**Task prompt**
Report each line of the data that includes the word "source".
______________________________
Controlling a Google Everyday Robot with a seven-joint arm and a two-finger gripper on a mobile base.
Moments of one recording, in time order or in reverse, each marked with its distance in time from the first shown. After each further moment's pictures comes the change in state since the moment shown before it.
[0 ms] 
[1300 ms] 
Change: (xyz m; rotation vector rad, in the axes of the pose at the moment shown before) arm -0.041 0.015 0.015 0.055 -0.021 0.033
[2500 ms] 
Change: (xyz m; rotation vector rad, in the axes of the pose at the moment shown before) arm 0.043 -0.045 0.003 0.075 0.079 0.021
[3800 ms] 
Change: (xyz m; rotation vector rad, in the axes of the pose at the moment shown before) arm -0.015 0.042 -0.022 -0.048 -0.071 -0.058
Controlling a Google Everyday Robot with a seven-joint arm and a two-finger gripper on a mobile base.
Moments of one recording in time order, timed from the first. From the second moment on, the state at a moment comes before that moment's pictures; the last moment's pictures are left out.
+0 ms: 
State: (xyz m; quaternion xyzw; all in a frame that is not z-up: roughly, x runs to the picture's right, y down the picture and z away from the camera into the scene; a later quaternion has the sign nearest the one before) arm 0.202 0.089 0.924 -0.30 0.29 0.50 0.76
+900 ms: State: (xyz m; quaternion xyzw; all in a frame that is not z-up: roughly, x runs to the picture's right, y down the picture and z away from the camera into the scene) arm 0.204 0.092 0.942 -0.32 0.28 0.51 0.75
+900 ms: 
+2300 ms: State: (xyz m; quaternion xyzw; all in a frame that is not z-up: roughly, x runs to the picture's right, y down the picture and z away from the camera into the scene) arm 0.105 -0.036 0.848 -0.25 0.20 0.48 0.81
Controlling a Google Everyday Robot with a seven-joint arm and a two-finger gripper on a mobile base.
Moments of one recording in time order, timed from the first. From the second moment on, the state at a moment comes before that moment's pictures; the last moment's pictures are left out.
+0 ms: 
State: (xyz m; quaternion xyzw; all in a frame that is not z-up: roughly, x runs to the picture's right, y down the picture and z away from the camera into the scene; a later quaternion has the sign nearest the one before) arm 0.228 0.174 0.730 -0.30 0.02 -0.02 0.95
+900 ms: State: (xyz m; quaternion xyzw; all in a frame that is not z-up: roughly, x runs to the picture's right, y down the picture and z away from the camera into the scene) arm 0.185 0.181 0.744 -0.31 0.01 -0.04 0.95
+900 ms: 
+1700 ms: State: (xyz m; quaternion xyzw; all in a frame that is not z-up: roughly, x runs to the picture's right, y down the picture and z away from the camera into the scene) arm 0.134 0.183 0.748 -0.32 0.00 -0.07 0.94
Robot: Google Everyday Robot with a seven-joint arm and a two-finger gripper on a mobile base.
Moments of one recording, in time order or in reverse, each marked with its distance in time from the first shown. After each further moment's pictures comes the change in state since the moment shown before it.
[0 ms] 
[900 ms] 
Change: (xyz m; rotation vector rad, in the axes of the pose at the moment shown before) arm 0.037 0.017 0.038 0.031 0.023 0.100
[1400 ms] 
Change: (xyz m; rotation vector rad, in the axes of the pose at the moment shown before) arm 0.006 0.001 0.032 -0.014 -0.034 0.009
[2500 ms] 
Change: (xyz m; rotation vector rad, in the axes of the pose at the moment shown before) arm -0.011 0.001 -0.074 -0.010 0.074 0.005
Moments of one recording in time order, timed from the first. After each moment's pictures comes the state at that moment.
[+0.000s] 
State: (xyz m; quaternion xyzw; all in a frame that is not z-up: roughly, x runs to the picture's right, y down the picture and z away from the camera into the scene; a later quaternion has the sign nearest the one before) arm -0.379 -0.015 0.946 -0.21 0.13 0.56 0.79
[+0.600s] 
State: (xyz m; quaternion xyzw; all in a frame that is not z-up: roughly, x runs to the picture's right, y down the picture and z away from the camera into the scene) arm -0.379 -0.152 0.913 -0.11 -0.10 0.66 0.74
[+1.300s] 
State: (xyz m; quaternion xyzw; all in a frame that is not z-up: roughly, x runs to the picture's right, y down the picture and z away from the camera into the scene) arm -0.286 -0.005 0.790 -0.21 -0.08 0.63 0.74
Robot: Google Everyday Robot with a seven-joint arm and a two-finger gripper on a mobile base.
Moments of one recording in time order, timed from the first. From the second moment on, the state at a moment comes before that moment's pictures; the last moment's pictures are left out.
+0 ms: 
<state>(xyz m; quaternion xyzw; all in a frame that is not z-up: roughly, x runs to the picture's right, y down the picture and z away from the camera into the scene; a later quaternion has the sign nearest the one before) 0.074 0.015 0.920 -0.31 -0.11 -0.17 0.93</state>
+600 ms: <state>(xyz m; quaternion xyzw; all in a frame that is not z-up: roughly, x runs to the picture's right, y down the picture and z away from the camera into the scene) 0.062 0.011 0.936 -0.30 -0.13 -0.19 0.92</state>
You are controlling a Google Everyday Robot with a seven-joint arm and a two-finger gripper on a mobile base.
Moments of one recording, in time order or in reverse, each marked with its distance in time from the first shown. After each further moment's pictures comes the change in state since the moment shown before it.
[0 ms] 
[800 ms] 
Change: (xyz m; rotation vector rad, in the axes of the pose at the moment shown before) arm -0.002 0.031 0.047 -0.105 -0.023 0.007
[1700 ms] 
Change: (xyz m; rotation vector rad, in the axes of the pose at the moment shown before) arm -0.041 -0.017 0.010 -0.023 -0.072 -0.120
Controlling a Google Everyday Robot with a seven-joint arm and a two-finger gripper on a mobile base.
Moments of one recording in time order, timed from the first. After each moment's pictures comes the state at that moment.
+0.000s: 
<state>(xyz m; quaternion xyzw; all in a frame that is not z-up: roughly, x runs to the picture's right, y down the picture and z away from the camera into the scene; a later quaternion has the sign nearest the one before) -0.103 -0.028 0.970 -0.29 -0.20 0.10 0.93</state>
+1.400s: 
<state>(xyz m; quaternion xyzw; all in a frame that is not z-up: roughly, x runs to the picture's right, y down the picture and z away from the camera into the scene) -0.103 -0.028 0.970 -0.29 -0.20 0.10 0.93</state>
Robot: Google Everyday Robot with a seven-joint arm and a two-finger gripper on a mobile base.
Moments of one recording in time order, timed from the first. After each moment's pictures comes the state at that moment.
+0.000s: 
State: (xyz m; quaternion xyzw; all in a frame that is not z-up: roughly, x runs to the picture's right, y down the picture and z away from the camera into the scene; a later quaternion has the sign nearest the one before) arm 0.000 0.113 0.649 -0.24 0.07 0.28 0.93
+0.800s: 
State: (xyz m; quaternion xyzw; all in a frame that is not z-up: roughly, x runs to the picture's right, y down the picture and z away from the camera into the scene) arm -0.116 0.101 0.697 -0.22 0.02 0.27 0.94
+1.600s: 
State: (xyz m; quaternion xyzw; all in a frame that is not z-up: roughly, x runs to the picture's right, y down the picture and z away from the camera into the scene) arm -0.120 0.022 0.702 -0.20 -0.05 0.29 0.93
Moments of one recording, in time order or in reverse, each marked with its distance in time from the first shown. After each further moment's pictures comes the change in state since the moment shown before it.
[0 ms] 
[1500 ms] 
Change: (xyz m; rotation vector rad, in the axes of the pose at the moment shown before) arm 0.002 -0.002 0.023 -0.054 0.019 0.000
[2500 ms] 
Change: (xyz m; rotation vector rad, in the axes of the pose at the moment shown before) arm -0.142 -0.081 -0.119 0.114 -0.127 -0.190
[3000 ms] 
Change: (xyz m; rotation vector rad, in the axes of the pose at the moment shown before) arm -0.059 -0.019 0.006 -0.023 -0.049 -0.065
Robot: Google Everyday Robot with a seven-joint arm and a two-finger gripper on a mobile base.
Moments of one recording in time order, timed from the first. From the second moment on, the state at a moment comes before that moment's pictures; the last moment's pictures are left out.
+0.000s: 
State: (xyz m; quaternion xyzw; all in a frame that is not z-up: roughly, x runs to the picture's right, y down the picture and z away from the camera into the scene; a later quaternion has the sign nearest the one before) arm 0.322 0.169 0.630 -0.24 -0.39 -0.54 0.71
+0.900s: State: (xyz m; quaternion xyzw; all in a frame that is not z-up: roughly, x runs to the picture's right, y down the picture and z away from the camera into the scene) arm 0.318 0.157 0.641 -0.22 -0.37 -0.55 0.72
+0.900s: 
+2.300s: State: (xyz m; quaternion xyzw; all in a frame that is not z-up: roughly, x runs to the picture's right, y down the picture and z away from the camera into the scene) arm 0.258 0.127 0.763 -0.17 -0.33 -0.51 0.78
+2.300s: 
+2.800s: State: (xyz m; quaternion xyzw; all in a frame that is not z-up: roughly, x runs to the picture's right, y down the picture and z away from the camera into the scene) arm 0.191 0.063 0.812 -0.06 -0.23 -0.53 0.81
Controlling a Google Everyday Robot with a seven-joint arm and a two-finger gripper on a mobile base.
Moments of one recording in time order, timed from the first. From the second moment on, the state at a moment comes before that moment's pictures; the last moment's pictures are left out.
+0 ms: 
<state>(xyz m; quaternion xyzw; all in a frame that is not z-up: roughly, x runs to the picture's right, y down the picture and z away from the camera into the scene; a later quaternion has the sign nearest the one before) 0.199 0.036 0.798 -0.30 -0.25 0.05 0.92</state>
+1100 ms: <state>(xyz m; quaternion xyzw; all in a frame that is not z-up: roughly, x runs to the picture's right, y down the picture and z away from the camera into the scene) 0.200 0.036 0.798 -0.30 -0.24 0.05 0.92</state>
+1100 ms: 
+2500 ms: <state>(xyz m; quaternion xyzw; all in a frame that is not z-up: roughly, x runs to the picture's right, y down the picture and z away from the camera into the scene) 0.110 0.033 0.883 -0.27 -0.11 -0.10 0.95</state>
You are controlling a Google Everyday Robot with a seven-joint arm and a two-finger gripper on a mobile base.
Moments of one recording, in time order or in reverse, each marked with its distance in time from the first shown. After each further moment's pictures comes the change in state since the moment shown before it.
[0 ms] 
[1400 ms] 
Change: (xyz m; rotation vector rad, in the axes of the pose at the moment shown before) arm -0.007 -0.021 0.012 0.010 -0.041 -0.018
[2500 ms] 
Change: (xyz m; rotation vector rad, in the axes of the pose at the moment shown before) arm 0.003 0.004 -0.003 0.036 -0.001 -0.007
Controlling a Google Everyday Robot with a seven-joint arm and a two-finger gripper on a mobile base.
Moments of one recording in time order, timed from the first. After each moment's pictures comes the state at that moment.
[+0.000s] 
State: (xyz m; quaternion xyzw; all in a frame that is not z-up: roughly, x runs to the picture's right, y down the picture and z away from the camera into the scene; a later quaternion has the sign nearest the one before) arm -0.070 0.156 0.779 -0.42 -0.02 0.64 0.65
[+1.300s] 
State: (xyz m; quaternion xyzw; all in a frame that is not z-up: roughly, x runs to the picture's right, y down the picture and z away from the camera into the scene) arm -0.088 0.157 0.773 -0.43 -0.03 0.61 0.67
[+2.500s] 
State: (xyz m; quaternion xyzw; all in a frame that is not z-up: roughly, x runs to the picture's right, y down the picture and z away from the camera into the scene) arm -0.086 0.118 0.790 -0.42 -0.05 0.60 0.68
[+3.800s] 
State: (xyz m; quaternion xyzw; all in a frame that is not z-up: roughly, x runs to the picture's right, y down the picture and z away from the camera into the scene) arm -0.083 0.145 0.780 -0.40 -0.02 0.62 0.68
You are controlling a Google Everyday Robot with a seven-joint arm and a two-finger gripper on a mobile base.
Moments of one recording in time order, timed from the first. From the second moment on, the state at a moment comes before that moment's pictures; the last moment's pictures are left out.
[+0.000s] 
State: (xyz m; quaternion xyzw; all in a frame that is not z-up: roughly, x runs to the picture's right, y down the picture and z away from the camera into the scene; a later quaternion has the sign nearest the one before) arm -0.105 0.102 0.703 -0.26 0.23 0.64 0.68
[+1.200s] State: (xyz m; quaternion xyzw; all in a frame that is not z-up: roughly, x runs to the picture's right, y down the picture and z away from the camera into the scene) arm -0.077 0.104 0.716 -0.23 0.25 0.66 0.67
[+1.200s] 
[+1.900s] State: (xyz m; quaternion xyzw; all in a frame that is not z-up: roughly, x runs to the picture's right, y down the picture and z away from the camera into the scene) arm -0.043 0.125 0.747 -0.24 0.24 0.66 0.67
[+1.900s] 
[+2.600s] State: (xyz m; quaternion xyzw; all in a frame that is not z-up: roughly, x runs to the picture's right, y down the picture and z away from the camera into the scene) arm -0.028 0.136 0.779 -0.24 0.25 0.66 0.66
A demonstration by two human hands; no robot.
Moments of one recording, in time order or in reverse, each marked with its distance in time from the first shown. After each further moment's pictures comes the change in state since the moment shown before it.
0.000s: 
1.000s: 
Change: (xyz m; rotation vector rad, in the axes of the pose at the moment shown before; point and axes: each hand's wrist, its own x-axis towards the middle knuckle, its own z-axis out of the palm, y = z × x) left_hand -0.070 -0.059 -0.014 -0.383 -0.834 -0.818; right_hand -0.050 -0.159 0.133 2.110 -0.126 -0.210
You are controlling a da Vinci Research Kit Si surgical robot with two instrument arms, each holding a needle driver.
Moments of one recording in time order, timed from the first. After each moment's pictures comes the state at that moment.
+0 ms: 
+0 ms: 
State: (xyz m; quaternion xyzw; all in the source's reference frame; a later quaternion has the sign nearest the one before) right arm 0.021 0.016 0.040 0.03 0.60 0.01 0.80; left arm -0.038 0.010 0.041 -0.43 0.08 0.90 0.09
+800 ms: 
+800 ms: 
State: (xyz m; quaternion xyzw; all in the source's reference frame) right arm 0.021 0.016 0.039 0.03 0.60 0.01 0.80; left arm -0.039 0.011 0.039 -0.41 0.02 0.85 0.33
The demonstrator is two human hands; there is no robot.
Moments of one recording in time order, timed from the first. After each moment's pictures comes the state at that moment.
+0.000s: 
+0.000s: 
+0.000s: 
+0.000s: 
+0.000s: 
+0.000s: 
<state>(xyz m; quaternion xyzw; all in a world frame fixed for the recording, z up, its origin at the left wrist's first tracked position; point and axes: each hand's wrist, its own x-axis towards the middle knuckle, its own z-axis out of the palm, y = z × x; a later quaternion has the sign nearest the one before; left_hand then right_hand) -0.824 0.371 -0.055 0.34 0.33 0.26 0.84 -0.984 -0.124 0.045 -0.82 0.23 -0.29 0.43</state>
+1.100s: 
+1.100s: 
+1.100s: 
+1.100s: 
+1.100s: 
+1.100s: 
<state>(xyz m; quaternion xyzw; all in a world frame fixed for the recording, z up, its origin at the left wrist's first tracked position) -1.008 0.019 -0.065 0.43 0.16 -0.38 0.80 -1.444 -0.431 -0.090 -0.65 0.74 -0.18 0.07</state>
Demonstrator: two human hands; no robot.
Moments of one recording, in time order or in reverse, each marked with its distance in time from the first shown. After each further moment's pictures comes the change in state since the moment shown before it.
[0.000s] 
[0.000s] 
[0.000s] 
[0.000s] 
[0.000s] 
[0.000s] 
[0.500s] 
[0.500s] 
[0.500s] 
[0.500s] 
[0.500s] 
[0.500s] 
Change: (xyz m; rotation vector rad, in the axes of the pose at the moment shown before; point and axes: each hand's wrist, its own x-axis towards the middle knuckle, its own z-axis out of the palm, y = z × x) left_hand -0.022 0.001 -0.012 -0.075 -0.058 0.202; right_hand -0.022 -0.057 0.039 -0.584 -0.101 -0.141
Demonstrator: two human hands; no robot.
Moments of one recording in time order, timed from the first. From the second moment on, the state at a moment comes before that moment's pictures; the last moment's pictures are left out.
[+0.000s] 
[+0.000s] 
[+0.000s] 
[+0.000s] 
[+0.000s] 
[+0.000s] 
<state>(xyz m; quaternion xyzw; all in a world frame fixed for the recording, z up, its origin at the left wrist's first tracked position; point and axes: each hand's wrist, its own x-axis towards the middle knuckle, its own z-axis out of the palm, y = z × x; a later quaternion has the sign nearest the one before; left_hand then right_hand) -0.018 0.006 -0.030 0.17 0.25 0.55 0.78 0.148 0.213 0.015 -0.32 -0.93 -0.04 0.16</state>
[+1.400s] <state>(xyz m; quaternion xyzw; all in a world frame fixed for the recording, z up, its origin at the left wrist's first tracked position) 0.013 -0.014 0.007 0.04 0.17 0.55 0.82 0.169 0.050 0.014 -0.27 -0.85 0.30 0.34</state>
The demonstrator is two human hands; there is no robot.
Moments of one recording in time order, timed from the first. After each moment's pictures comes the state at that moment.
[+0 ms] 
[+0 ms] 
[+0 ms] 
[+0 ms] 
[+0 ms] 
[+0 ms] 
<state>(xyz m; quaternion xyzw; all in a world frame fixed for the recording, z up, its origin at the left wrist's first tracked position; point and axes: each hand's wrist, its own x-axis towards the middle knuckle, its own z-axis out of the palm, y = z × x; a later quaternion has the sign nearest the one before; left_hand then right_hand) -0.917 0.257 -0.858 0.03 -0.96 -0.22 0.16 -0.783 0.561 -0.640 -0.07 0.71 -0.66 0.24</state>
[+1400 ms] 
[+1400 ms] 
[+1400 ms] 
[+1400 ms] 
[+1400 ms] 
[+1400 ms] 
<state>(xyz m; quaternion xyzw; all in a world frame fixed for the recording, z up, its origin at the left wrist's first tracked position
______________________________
**Response below**
State: (xyz m; quaternion xyzw; all in the source's reference frame; a later quaternion has the sign nearest the one before) right arm 0.021 0.016 0.040 0.03 0.60 0.01 0.80; left arm -0.038 0.010 0.041 -0.43 0.08 0.90 0.09
State: (xyz m; quaternion xyzw; all in the source's reference frame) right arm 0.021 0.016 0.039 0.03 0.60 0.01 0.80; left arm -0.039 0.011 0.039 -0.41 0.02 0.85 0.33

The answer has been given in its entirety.